Content starts

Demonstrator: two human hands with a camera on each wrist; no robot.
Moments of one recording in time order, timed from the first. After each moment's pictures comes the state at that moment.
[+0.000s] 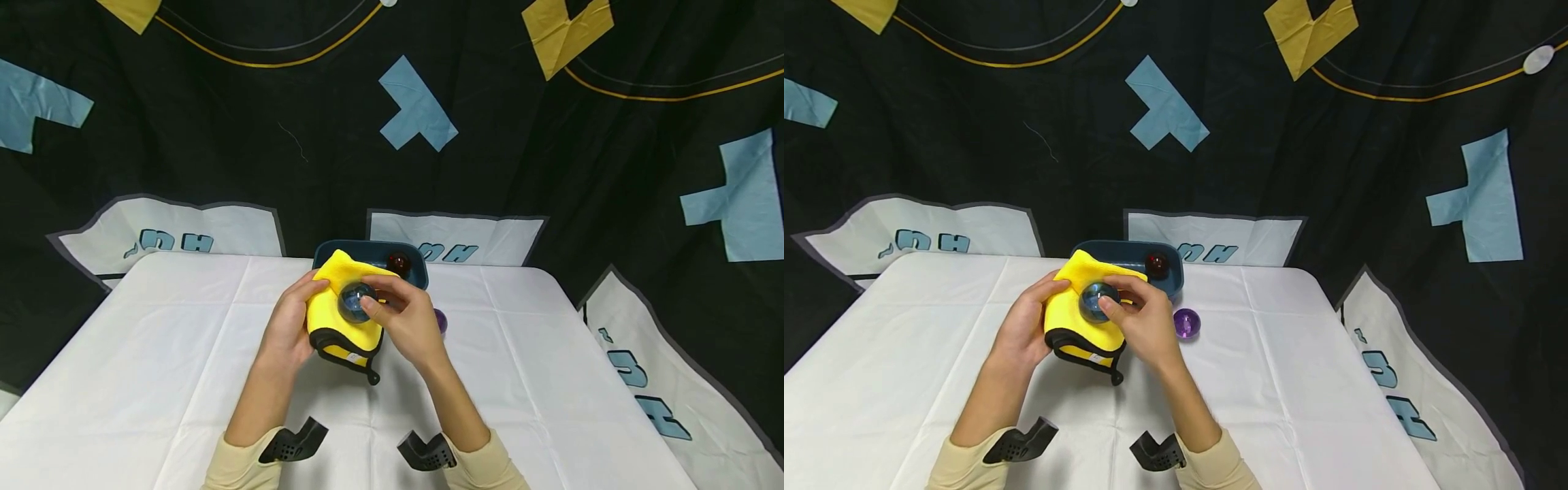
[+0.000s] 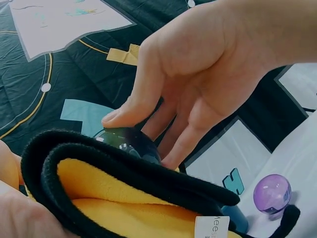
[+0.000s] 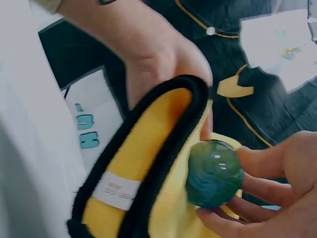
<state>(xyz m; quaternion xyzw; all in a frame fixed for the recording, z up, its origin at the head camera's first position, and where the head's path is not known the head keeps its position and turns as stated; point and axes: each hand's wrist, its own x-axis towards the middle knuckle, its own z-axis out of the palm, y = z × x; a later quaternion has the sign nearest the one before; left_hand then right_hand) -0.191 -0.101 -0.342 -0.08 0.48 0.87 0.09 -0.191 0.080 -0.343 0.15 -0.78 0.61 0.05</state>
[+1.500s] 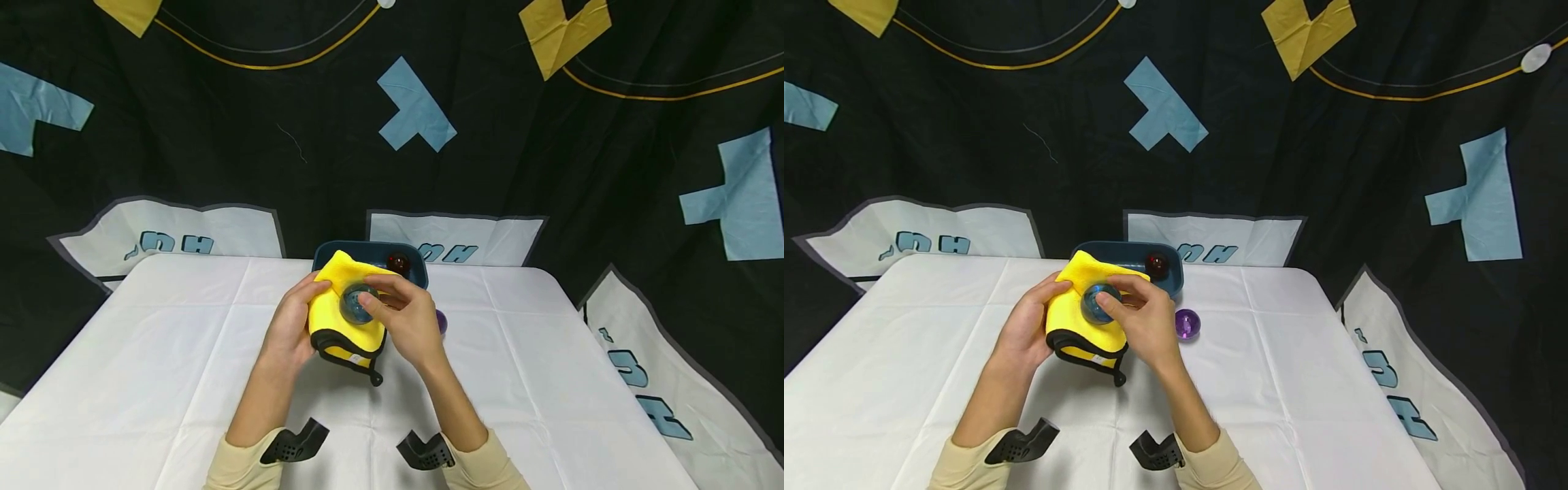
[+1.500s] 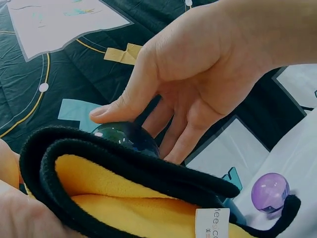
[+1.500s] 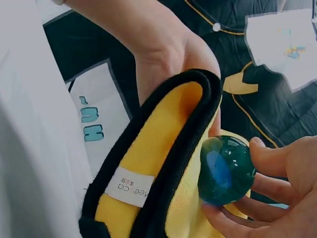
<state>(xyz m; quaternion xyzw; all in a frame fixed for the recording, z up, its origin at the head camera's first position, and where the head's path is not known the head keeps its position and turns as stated) -0.191 -0.099 -0.343 -0.07 0.49 0.87 0.09 -0.195 0.082 -0.347 0.14 -0.78 0.61 0.06</state>
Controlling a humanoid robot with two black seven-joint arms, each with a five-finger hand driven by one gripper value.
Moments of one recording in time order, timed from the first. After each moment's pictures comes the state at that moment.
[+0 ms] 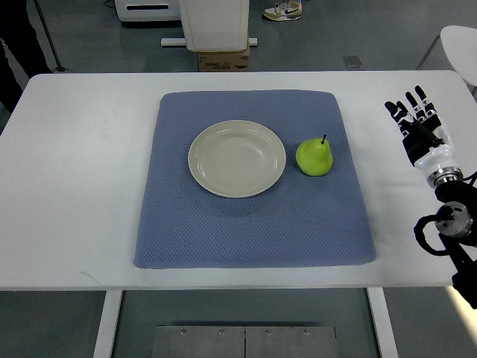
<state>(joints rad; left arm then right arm) -0.02 0.00 -0.11 -0.19 -0.10 0.11 -0.12 0.48 -0.19 1.20 0.88 -0.45 0.08 0.28</state>
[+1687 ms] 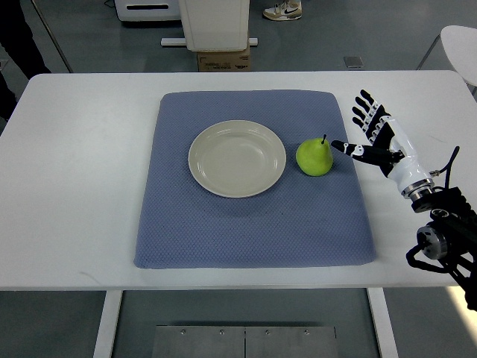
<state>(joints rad) -0.02 0.00 -0.11 -0.19 -0.10 0.11 -0.12 0.58 -0.30 0.67 0.86 -0.61 0.03 0.61</state>
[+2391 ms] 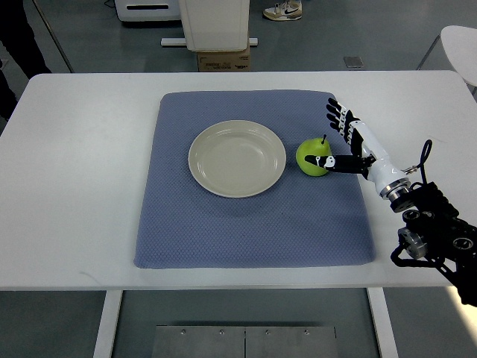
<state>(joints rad) -0.02 0.00 -0.11 -0.19 -0.10 0.11 -0.12 0.67 -0.29 0.44 0.85 -0.65 -0.13 0.61</state>
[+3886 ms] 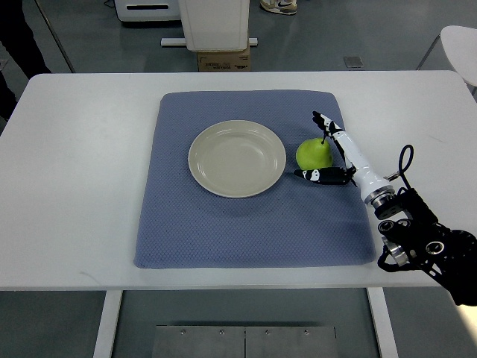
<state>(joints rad) -0.02 0.00 -0.11 -0.19 -0.10 0.11 -0.12 0.75 -0.23 0.20 0.80 -0.65 -0.37 0.61</state>
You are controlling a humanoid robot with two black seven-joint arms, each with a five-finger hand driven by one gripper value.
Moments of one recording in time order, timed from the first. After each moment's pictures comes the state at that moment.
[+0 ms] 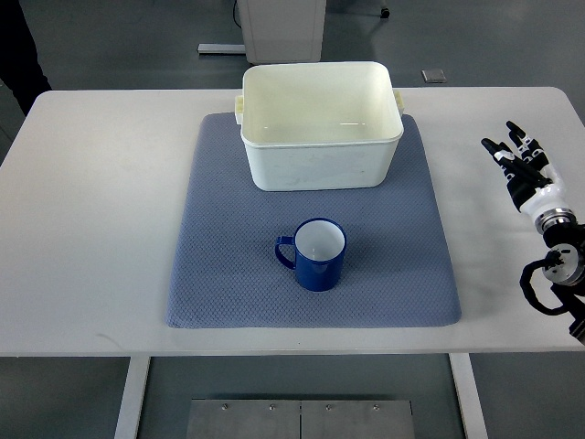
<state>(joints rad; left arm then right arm) -0.03 0.00 -0.10 -0.25 0.04 0.09 -0.12 0.70 -0.27 0.67 0.51 0.00 0.15 0.42</state>
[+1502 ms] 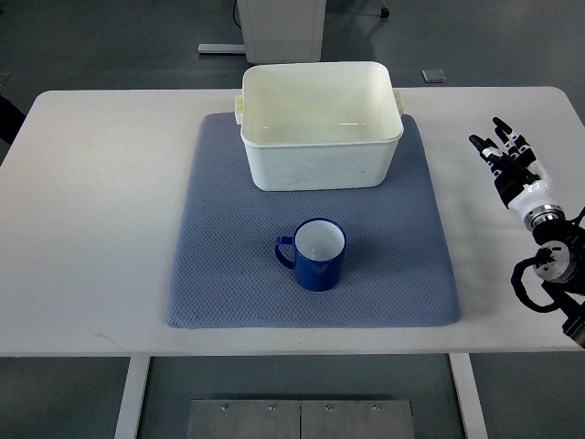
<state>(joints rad) -0.02 0.00 -0.10 -0.24 0.05 0.10 -0.12 0.70 -0.26 0.67 0.56 0.00 0.14 0.41</state>
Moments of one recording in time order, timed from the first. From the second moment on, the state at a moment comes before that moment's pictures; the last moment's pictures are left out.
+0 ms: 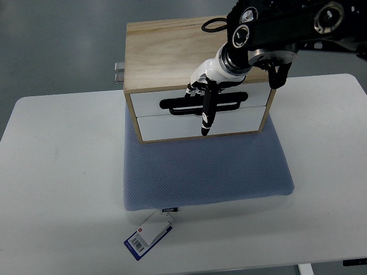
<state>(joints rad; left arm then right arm) -0.02 0.00 -0.09 -0.37 0.01 -0.03 0.07 2.18 -0.16 -0.78 1.39 0.09 0.23 -0.37</state>
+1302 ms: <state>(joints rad) -0.02 0.00 -0.09 -0.37 0.01 -0.03 0.07 2.16 -0.19 -0.80 1.43 -0.02 0.43 -0.31</state>
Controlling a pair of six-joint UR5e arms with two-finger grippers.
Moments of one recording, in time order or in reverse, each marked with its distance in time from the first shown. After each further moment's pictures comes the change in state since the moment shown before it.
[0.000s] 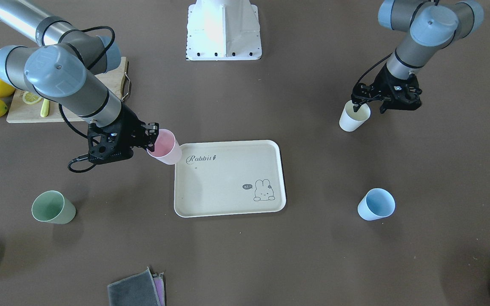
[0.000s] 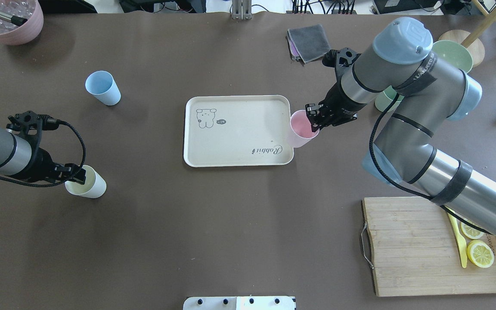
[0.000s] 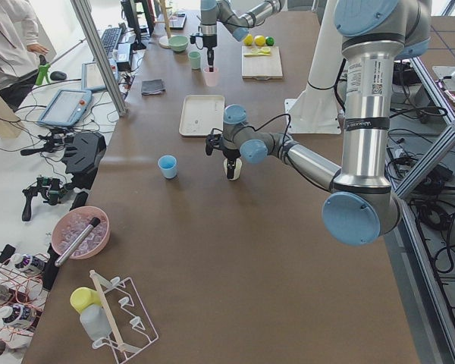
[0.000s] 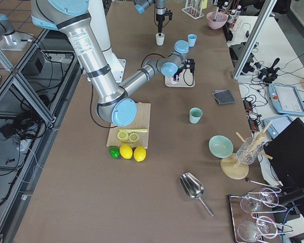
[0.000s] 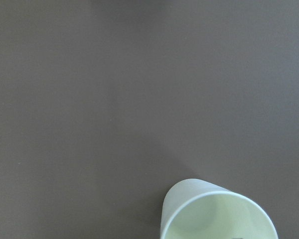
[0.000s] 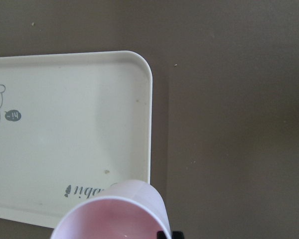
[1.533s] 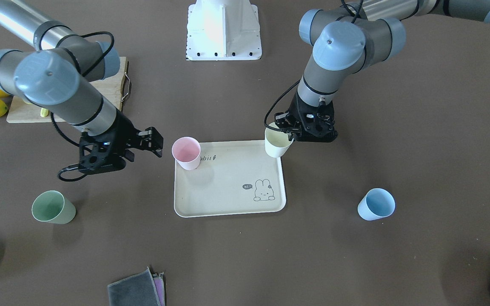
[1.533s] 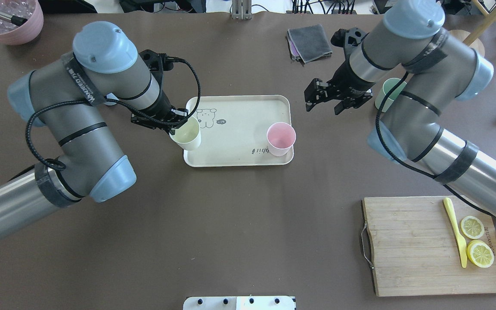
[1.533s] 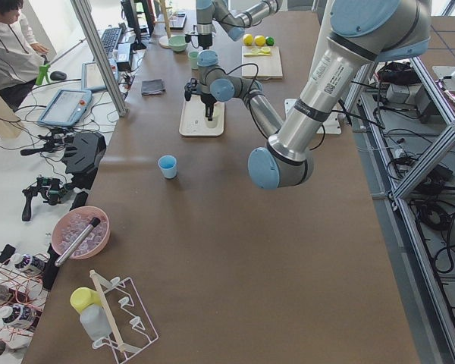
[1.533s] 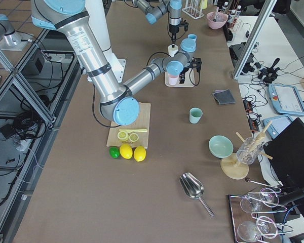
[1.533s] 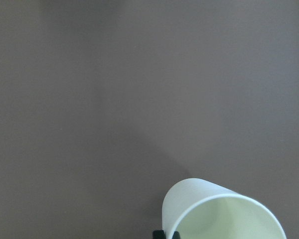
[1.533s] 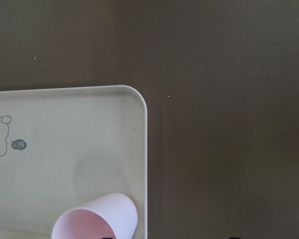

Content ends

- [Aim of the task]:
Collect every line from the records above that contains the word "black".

- [Solution to this problem]:
Controlling a humanoid robot with two black seven-joint arms, each with a five-finger hand driven by one gripper value.
You are controlling a humanoid robot with two black seven-joint arms, each with a five-finger hand driven by one gripper value.

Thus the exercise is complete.